(Exercise directions) Go through the material and copy each line in which the word "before" shows up.

%%

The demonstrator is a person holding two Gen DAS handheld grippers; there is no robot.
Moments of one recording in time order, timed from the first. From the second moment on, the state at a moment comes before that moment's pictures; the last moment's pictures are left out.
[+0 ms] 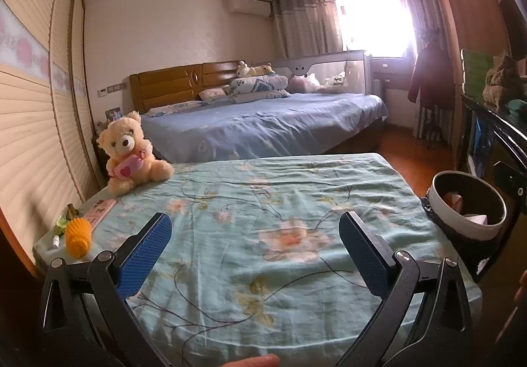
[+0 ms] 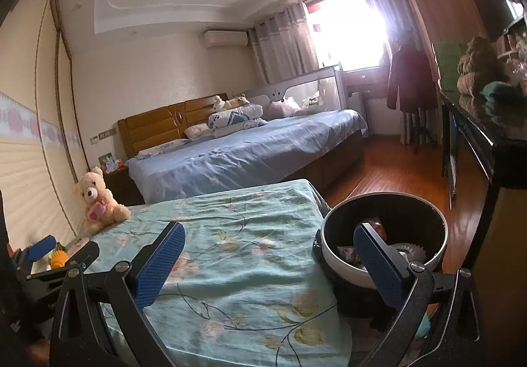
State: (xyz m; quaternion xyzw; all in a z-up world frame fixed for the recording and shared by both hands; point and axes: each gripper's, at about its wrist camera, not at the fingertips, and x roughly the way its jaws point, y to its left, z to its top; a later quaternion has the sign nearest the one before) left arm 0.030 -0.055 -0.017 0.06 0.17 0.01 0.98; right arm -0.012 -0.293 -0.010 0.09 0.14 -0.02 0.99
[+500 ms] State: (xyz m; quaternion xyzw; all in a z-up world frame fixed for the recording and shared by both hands) left arm 0.029 -0.056 -0.020 0.05 0.18 0.00 0.98; right arm -0.012 -0.274 -0.012 0.05 0.14 -0.01 0.99
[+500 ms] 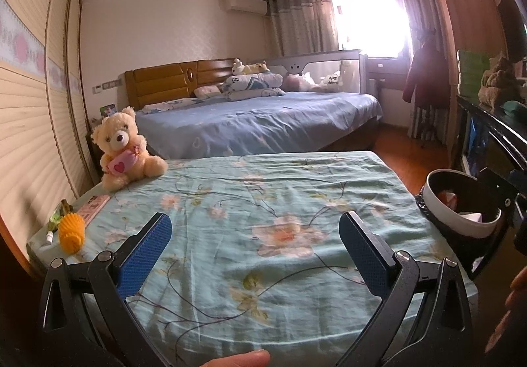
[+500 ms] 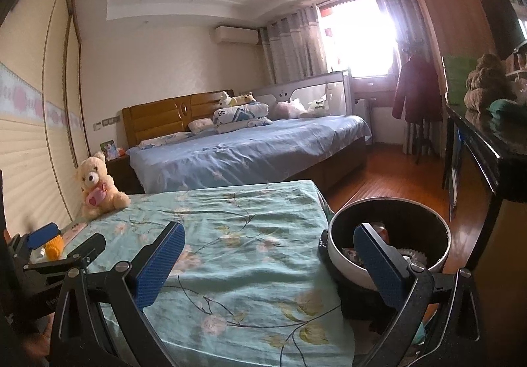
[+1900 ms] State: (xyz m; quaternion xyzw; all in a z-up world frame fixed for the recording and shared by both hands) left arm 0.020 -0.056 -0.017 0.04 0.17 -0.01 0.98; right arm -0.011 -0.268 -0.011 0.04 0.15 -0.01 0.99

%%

(Output)
Moments of one recording in time order, timed from the first. From the second moment on, the state at a moment comes before that moment's pictures; the last moment's pictures are left out.
State: (xyz m; quaternion xyzw; all in a z-up world frame fixed for the recording and shared by both hands; point and axes: each gripper's, at about its wrist camera, not at the fingertips, and x roughly the way its jaws point, y to its left, z to its top; a later quaternion has the sign nearest the one before) left arm 0.030 -0.055 -0.017 0.06 0.17 0.01 0.98; right arm -0.012 -0.293 -0.010 0.09 0.14 -0.02 0.99

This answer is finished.